0000010: 2233 0066 4865 6c6c 6f0a 4865 6c6c 6f00  "3.fHello.Hello.
0000020: 576f 726c 6400                           World.

For the first array, because we use the fwrite function and tell it to write 4 elements the size of an int, all the values in the array appear in the file. You can see from the output that all values are written, the values are 32-bit, and each value is written in little-endian byte order. We can also see that the second and fourth elements of the array each contain one null byte, while the third value being 0 has 4 null bytes, and all appear in the file.

We also use fwrite on the second array, which contains elements of type char, and we again see that all array elements appear in the file. In particular, the third value in the array is 0, which consists of a single null byte that also appears in the file.

The third array is first written with the fprintf function using a %s format specifier which expects a string. It writes the first 5 bytes of this array to the file before encountering the null byte, after which it stops reading the array.

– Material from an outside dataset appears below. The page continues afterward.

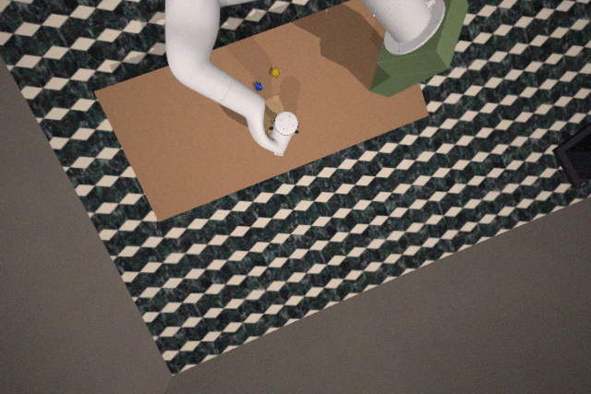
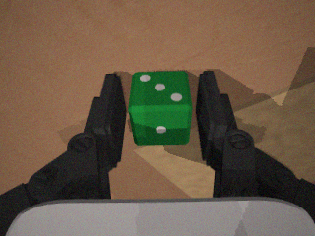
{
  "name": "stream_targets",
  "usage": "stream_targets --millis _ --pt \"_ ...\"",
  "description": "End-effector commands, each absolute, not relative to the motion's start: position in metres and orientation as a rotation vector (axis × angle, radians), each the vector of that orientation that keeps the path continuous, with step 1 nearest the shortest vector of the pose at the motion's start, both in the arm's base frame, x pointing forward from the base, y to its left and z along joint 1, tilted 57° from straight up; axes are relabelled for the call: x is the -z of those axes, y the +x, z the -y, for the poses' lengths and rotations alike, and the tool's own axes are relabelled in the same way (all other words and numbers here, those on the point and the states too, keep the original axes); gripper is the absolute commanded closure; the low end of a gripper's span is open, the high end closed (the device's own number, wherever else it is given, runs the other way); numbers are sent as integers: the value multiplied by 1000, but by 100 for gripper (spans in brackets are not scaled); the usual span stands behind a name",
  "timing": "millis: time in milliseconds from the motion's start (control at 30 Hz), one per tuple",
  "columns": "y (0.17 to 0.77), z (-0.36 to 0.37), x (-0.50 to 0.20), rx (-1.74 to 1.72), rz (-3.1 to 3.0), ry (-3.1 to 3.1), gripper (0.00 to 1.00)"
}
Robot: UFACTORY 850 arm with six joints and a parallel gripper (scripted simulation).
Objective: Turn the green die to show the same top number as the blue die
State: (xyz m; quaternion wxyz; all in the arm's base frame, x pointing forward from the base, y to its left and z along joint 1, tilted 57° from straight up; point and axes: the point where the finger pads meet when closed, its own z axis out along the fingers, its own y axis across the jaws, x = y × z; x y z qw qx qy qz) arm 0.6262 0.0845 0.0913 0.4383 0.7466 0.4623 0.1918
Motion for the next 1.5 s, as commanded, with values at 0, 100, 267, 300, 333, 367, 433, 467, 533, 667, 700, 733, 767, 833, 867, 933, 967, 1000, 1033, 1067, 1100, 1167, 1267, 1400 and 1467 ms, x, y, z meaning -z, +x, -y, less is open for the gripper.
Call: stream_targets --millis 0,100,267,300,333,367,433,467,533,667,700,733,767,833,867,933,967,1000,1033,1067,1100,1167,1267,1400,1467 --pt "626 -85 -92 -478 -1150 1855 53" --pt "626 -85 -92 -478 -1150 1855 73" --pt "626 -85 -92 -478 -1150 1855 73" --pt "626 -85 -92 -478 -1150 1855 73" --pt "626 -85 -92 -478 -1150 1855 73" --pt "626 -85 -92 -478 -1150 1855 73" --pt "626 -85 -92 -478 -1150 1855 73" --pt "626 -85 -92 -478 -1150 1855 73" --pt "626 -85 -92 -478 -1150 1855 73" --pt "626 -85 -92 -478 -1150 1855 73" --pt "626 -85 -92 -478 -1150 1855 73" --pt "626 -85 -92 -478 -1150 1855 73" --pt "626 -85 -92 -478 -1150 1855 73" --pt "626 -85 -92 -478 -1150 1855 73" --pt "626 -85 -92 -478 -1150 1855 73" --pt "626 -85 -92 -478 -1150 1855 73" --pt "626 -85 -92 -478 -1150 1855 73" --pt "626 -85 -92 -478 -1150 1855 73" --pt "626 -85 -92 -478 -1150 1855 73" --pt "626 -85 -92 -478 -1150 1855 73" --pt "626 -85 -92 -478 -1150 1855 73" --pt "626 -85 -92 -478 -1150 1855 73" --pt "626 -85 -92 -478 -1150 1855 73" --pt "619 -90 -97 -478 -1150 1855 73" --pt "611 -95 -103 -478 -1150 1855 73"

It then prints a newline character (0x0a) as per the format.

The third array it written to the file again, this time using fwrite. The string constant "Hello\x0World" contains 12 bytes: 5 for "Hello", one for the explicit null byte, 5 for "World", and one for the null byte that implicitly ends the string constant. Since fwrite is given the full size of the array (12), it writes all of those bytes. Indeed, looking at the file contents, we see each of those bytes.

As a side note, in each of the fwrite calls, I've hardcoded the size of the array for the third parameter instead of using a more dynamic expression such as sizeof(a1)/sizeof(a1[0]) to make it more clear exactly how many bytes are being written in each case.